If you regularly snore at night, your sleep quality can be impaired. This leads to daytime fatigue, irritability, and more health problems. Fat tissue and poor muscle tone contribute to snoring, and even if you aren’t overweight in general, excess weight around your neck or throat can cause snoring. Exercise and weight loss can sometimes be enough to end snoring, and the absence of snoring equates to better sleep.

Obstructive sleep apnea

L’obstructive sleep apnea it is the most common sleep-related respiratory disorder. It causes repeated stopping and starting of breathing during sleep. Most, but not all, people with obstructive sleep apnea are overweight. Fat deposits around the upper airways can obstruct breathing, and the risk of obstructive sleep apnea increases with age due to less muscle control.


L’insomnia it is the inability to fall asleep, even when the environment and conditions are optimal. According to research, insomnia is much more likely in overweight people. It is a vicious cycle of insufficient sleep that leads to problems that cause weight gain and obesity, resulting in common sleep disturbances. It is therefore essential to achieve and maintain a healthy weight through healthy eating and exercise.
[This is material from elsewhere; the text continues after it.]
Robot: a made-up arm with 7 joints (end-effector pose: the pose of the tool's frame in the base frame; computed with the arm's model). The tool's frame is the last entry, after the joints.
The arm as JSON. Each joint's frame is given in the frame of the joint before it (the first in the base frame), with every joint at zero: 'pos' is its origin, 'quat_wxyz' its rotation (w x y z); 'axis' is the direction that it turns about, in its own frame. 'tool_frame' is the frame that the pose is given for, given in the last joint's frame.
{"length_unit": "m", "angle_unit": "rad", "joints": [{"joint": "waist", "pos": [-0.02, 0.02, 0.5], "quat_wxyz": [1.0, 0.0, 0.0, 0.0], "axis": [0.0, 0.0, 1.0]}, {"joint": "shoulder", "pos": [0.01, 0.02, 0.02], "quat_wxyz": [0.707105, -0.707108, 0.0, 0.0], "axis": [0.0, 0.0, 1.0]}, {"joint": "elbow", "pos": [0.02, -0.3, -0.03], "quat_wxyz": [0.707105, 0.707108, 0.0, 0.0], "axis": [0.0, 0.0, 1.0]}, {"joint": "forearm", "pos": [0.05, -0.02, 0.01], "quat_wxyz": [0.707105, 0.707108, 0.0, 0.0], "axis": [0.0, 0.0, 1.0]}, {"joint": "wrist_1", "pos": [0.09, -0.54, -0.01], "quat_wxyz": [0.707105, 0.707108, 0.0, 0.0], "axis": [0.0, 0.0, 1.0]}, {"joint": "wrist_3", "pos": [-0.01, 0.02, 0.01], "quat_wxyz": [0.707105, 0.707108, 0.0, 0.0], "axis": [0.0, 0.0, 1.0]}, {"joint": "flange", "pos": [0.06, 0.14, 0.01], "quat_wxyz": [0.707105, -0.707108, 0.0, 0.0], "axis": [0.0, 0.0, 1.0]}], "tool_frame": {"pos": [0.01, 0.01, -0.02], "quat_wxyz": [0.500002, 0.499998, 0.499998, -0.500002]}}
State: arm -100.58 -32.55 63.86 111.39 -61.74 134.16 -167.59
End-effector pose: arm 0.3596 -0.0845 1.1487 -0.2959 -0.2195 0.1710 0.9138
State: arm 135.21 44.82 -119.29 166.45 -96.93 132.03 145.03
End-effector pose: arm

Heart disease due to obstructive sleep apnea

When a person with obstructive sleep apnea attempts to breathe, they inhale against a narrowed or closed upper airway. These forced and unsuccessful inhalations can cause substantial pressure changes within the chest cavity. Over time, these repeated changes in intrathoracic pressure can damage the heart.
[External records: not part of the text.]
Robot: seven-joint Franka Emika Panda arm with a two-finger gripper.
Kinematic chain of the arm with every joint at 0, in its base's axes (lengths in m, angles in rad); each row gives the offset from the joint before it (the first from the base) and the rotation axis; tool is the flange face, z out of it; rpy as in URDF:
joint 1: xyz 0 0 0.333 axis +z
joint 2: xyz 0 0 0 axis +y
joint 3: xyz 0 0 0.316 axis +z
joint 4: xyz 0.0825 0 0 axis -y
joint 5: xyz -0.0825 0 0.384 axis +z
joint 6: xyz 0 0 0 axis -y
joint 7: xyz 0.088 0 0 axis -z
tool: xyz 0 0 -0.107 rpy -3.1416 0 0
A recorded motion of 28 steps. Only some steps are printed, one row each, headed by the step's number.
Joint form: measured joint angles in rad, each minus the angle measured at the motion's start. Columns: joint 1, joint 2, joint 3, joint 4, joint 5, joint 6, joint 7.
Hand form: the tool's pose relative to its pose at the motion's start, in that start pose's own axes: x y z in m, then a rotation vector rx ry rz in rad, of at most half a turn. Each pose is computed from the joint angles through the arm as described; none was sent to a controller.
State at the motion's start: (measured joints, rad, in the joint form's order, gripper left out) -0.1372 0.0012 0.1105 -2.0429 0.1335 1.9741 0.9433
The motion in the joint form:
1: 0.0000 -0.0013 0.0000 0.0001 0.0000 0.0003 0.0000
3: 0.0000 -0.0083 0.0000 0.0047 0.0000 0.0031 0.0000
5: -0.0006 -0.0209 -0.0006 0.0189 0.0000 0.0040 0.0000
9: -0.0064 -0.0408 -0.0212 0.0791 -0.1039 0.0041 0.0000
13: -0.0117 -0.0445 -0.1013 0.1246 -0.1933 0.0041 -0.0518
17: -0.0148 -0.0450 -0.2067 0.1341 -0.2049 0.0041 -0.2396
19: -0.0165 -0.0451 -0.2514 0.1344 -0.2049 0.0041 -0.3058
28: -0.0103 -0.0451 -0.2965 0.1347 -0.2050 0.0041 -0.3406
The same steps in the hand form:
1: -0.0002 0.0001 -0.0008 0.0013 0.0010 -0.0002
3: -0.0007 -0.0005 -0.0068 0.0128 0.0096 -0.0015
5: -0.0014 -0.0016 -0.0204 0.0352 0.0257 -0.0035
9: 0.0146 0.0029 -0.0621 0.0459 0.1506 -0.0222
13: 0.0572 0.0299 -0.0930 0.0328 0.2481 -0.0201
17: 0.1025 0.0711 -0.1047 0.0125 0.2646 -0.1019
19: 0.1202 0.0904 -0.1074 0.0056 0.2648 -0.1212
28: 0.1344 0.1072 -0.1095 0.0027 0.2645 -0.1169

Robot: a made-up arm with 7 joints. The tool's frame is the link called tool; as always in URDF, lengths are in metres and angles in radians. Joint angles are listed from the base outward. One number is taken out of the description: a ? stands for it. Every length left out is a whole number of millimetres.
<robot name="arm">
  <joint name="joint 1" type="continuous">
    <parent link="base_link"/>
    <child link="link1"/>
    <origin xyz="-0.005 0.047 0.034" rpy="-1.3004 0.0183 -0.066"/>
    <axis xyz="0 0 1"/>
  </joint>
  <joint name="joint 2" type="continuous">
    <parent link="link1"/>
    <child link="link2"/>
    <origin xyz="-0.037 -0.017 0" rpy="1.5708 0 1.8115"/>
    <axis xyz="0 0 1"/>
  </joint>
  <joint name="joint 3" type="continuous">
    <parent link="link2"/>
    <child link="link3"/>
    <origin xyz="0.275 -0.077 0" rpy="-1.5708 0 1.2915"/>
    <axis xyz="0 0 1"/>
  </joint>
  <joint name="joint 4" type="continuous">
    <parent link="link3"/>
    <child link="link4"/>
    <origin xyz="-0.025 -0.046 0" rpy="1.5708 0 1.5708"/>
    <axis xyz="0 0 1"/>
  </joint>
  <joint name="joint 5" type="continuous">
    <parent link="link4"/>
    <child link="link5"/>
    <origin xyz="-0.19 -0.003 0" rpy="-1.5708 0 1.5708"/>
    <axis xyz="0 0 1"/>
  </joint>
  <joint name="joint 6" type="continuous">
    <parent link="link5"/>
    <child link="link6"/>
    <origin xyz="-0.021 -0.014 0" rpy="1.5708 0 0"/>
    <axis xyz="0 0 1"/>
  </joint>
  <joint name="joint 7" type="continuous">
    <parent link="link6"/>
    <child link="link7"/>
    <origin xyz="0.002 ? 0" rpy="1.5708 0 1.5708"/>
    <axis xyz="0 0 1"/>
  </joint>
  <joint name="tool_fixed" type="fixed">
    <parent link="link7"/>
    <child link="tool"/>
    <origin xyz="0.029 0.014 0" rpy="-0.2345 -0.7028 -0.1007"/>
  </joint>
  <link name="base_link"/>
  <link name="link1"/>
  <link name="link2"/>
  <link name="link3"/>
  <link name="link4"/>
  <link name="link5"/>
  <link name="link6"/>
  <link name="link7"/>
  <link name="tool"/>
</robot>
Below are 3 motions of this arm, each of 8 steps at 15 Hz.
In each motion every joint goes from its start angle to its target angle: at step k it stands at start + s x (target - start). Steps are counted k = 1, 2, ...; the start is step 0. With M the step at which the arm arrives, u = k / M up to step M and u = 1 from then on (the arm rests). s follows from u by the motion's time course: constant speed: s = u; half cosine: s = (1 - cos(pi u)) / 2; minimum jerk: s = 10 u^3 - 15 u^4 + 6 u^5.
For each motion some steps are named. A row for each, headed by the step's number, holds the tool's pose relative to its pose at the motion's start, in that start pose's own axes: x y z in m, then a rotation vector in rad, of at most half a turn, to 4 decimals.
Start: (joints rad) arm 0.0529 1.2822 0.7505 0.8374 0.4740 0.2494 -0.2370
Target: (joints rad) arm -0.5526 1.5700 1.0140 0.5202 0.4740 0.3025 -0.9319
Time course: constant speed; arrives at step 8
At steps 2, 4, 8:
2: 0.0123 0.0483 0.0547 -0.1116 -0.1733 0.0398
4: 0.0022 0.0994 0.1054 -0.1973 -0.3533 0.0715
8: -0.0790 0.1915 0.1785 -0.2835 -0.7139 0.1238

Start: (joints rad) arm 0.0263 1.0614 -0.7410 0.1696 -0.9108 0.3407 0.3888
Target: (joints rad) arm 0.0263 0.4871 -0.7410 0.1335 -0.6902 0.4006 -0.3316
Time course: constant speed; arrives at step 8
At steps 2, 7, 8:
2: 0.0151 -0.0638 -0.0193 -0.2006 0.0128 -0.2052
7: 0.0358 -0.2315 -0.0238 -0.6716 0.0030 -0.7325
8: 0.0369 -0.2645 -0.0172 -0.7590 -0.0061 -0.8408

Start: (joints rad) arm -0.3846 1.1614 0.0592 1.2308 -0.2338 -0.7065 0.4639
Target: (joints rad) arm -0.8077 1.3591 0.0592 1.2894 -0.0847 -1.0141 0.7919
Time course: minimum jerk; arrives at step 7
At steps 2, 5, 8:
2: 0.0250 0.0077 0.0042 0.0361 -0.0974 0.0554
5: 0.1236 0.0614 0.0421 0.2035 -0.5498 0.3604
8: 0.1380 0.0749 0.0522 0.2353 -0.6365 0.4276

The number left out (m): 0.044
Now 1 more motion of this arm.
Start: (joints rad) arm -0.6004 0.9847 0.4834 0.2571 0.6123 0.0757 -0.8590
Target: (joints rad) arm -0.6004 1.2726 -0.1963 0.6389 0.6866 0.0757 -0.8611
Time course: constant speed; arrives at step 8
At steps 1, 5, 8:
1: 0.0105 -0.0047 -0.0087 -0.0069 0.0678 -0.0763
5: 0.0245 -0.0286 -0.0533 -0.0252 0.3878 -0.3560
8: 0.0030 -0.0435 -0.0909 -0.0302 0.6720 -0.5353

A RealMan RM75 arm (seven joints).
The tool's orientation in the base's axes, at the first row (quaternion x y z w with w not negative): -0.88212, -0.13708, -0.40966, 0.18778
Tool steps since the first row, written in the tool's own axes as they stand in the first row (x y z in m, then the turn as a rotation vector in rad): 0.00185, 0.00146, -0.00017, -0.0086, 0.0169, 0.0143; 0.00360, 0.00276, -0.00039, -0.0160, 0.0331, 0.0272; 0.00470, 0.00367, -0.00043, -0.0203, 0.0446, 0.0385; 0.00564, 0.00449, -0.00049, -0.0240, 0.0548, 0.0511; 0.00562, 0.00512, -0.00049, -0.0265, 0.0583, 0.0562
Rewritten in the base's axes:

Gastroesophageal reflux disease (GERD)

Clinical evidence strongly suggests that GERD is associated with sleep disturbances, including shorter sleep duration, difficulty falling asleep, awakening during sleep, poor sleep quality, and early morning awakening.

It is important to control GERD through healthy eating, eliminating acidic and fatty foods, alcohol, and other foods or beverages that are known to cause or exacerbate GERD. Achieving and maintaining a healthy weight can also lead to eliminating or significantly reducing acid reflux.

Yes, the reduction of body fat it not only helps you sleep, but it also improves sleep quality. Weight loss improves blood sugar control, which may reduce restlessness.

Reducing your body fat percentage through diet and exercise can reduce the risk of many sleep disorders. People who exercise regularly tend to sleep better and feel more alert throughout the day, thereby maintaining a healthier weight.